Obesity and insulin resistance correlation are still being determined. However, metabolic syndrome shows a greater risk of insulin resistance, obesity, and type 2 diabetes. Adipose tissue (fat cells) is prone to insulin resistance and increases with fat mass. The specific link between insulin resistance and visceral adipose tissue (fat) is still being determined. Visceral fat is also more prone to chronic inflammation and overproduction of inflammatory cytokines, which contribute to insulin resistance.
Over the past several years, there have been some reports of increased insulin resistance, obesity, and type 2 diabetes in humans, particularly those of Asian origin. One mechanism involved in the increased risk of these diseases may be the observation that humans lacking the enzyme pancreatic insulin sensitivity have a high prevalence of insulin-resistant syndrome, obesity, and diabetes. In a recent study performed on rodents, they showed it that the pancreatic enzyme Trpflaminic acid decreased in the presence of green tea but increased in its absence.
Another mechanism involved in obesity and insulin resistance correlation is the effect of lipogenesis on insulin receptor signalling. Lipogenesis, or the ability of cells to form or secret lipids, occurs when carbohydrate intake increases. When there is an increase in the rate of lipogenesis, the rate of insulin secretion also increases. Lipogenesis negatively affects insulin receptors, which is why people with fatty acid signalling defects have higher rates of insulin resistance and obesity.
Obesity and Insulin Resistance Correlation
Endocrine dysfunctions such as the growth hormone, thyroid disorder, cystic fibrosis, and pancreatic tumour impair insulin receptor signalling and thus increase the risk of obesity and insulin resistance. Fatty tissue accumulation within adipose cells of obese individuals also influences the functioning of the hypothalamus and pituitary gland. Obesity and insulin resistance have links.
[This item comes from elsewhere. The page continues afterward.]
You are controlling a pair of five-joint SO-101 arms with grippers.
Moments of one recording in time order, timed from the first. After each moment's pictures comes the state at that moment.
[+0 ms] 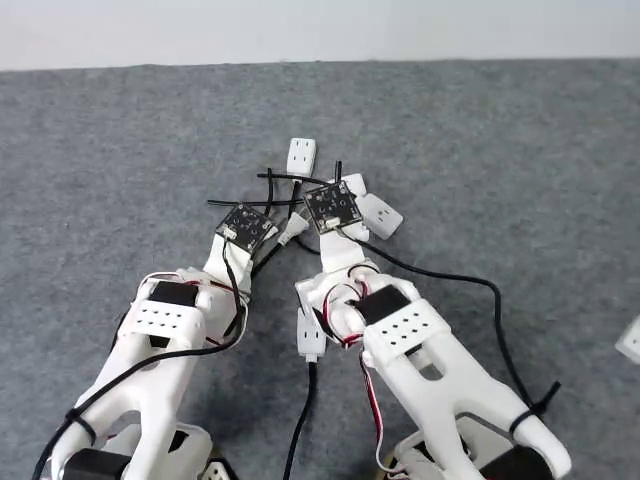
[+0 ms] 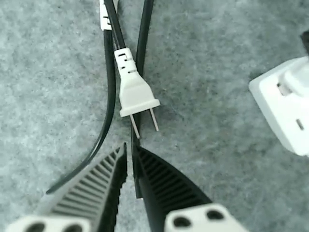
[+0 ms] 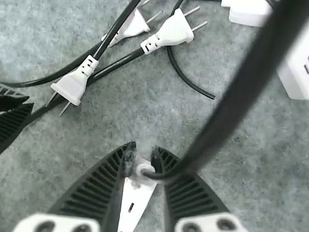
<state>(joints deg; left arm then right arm) 5.3 -24.6 60.6 50.9 -18.7 -32.8 -25.7 53.6 38.7 -8.2</state>
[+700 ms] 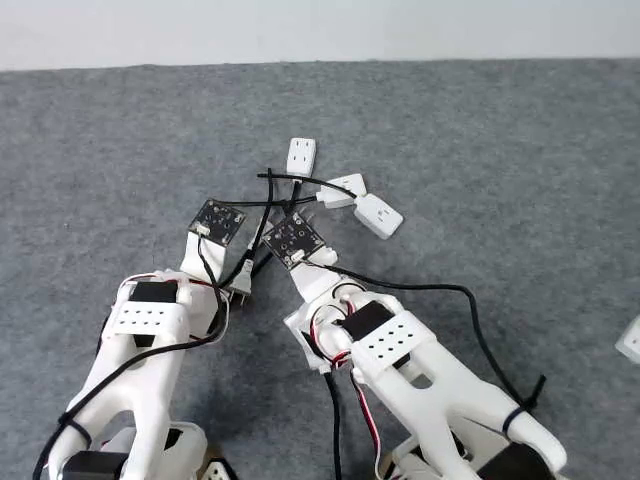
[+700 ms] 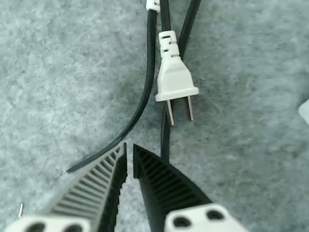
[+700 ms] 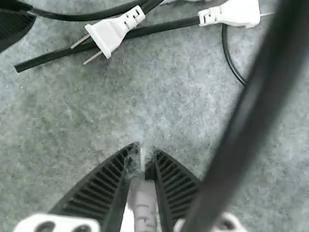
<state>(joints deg) -1.4 -24.6 60.7 50.9 -18.6 -38.2 -24.8 57.3 38.5 3.0</state>
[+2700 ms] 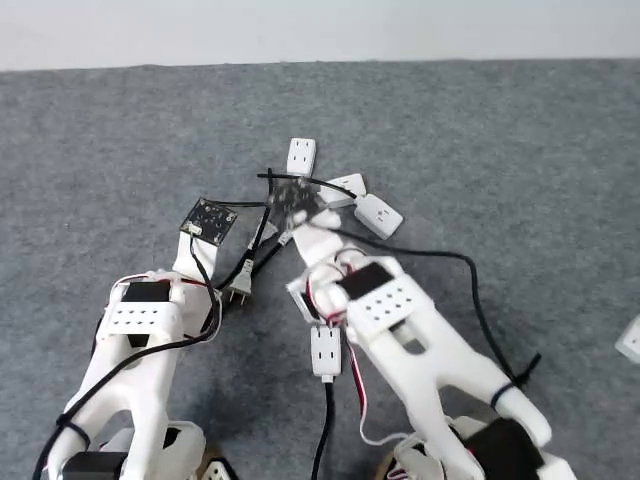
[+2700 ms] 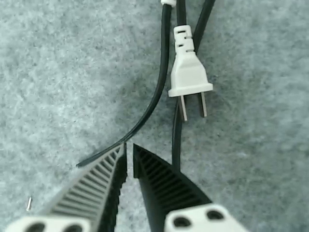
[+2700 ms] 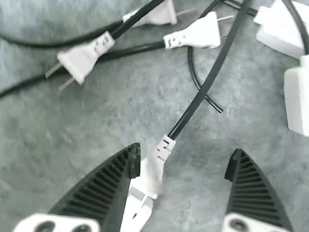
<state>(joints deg) -3.9 -24.6 60.7 50.9 -20.0 -33.8 -16.9 40.4 47.7 2.3</state>
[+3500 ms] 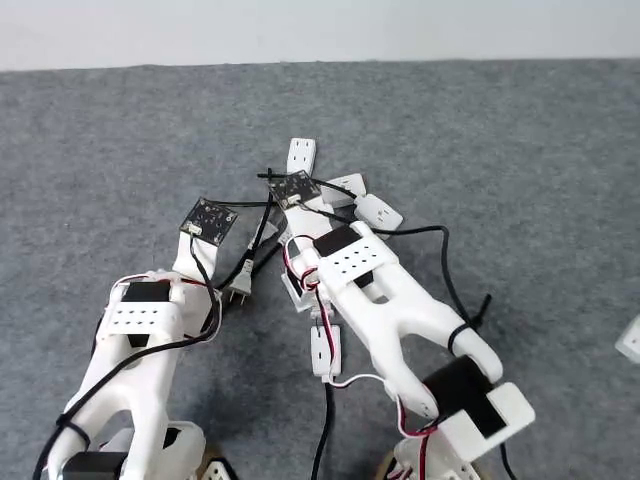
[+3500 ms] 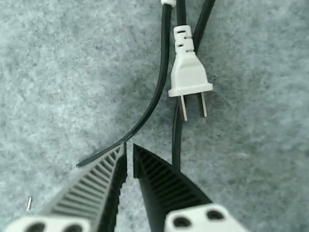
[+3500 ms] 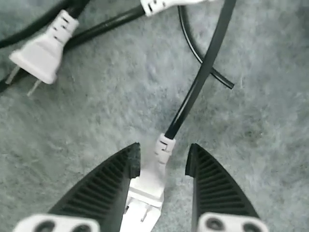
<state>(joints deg) -3.9 -24.6 60.7 50.9 -20.0 -33.4 3.3 24.5 58.9 -5.0</state>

A third mechanism of obesity and insulin resistance is the impairment of glucose transport by the skeletal muscle. Exercise prevents the accumulation of fat within the muscle tissues, and it decreases the rate of glycolysis, which is the process through which they metabolize glucose. Therefore, the insulin resistance and obesity correlation are not only because of the accumulation of fat within the body but also because of the decrease of energy available to the muscle tissues. Obesity and diabetes have common characteristics of reduced activity of the skeletal muscles. And the impairment of glucose transport and energy metabolism is the most likely cause of these syndromes. They have shown it that insulin resistance and obesity relate to each other because muscle loss in diabetic conditions causes an increase in blood glucose levels.
They decrease the fourth mechanism implicated in obesity and insulin resistance activity of the adipose cells. This reduced activity of the adipose cells may occur because of the excessive accumulation of fat in the abdominal area. When blood glucose levels decrease in obese people, the adipose cells release a hormone called adiponectin. The adiponectin stimulates the production of glucose by the liver, and this increased glucose intake stimulates obesity and types 2 diabetes. The decreased activity of the adipose cells may also be because of the impaired accessibility of fatty tissue to the insulin receptors in their vicinity.